半年未見,顧昭的頭發已經長了,束了冠,故而祝青瑜第一時間沒認出來。
而顧昭雖是第一時間就認出人來,但他於房中持劍而立,既沒有說話,也沒有動。
口不能言,身不能動,非不爲也,實不能也。
有這麼一瞬間,現實與夢境重合,讓他如遭雷擊,頭腦一片空白,渾身血液沸騰,一顆心狂跳不止,幾乎要離體而去。
如夢中那般,這次依舊是她,她披散着綢緞般的長發,穿着古怪單薄的裏衣,掌着燈,在燈下熠熠生輝,疑惑地望着他。
這裏衣憑空短了一節,上邊衣裳露着雪白的胳膊和光潔的脖頸,下邊褲子從膝蓋往下都露着,修長的小腿和白中透粉的玉足一覽無餘。
祝青瑜認出了顧昭,又見他一身的血,更是驚訝:
“侍郎大人您怎麼在這兒,您受傷了?”
一瞬只是一瞬,是現實,不是夢境。
本以爲樓上住的是大夫,沒想到竟誤闖了她的閨房,還將她只着裏衣的樣子給看了去,意識到這大大的不妥,顧昭立刻背過身去。

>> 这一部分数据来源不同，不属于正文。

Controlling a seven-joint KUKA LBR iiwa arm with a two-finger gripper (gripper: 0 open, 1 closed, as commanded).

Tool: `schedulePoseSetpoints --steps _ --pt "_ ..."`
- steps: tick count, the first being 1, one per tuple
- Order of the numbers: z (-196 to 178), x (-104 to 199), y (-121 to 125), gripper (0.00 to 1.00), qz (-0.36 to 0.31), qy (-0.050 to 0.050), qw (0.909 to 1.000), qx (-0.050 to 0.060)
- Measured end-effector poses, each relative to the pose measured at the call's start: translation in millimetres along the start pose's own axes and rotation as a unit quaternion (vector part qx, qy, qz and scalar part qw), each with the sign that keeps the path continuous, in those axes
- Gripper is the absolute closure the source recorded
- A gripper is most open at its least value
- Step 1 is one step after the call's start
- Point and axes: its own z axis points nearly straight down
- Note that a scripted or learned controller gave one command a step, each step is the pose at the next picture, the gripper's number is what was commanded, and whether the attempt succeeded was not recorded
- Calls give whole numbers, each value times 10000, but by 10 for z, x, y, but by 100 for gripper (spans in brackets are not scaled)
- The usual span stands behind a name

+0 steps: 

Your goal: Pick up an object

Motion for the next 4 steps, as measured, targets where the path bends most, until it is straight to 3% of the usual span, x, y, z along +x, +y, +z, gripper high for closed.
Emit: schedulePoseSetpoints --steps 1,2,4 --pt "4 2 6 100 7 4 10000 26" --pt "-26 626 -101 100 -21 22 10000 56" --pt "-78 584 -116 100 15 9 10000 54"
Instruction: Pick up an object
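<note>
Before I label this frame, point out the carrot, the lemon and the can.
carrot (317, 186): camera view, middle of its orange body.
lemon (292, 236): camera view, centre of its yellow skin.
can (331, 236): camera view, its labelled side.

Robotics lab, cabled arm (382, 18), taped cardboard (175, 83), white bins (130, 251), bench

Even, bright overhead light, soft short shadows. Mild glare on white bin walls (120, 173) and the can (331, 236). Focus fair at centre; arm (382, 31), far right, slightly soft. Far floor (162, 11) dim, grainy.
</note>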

見顧昭沉默不語,祝青瑜猜想他多半是不認得自己了,又補了句:
“大人,我們在京城見過的。”
顧昭背對着她,握住自己仍顫栗不止難以平靜的手,覺得自己鐵定是中邪了,口中回道:
“我知道你。這是醫館,可有大夫?有人受了傷。”
身後傳來窸窸窣窣穿衣裳的聲音,以及她的聲音:
“我就是大夫,請稍等。”
祝家醫館,她就是大夫?
京城,給祖母診病的,祝娘子?
顧昭福如心至,一下想通了其中的關竅:
“你是祝娘子?”
祝青瑜已經穿好了外衣,挽好了頭發,越過顧昭往樓下去,回道:
“正是民女,病人在何處?”
祝青瑜見到謝澤的時候,他躺在一樓診室中,面如紙白,已是昏迷,兩個面色焦灼的壯漢正手忙腳亂地拿布壓着他腰腹處的傷口,血依舊未止住,浸溼了布料。
兩個氣壯如牛的媽媽硬從一屋子持械的男人中擠進來,一個身寬體胖拿着菜刀,一個魁梧健壯提着藥鋤,皆圍着祝青瑜,警惕地看着四周。
兩個身型嬌小的小娘子擠不進來,一人握了大棒子,在門口張望。
身寬體胖的田媽媽當場告狀:
“祝娘子,齊叔被他們扣住了!你有沒有事?”
剛剛祝青瑜聽到的巨大的聲響,就是田媽媽見有生人深夜闖入還抓了齊叔,故而踢翻銅盆預警發出的。
祝青瑜看向顧昭,還未開口,顧昭先道:
“事出緊急,冒犯娘子了。熊坤,去把人放了,好好請個罪。”
屋裏一個壯漢口中答是,朝祝青瑜等人拱拱手,出門而去。
祝青瑜朝兩個媽媽安撫地點點頭,俯身查看謝澤的傷口,傷口寬而深,萬幸未傷及肺腑,病人失血過多,很是凶險,需得立刻止血,因而吩咐道:
“田媽媽,去取淨紗布來,多取些,趙媽媽,去端熱水來。”
又吩咐門口的兩個小娘子道:
“蘇木,去弄麻藥和傷藥,林蘭,取我的藥箱來。”
兩個媽媽並兩個小娘子各自領命,視這一屋子的男人如無物,橫沖直撞而來,浩浩蕩蕩而去。
祝青瑜看向顧昭:
“病人失血過多,傷口必須縫合,否則止不住血,侍郎大人可同意我動針?”
現在還沒有其他大夫用縫合的方法治傷,祝青瑜這兩年已經經歷過很多了,出格的方法,病人的家屬未必接受,不提前說清楚,冒然在皮肉上用了針,家屬受驚來扭扯,反而壞事。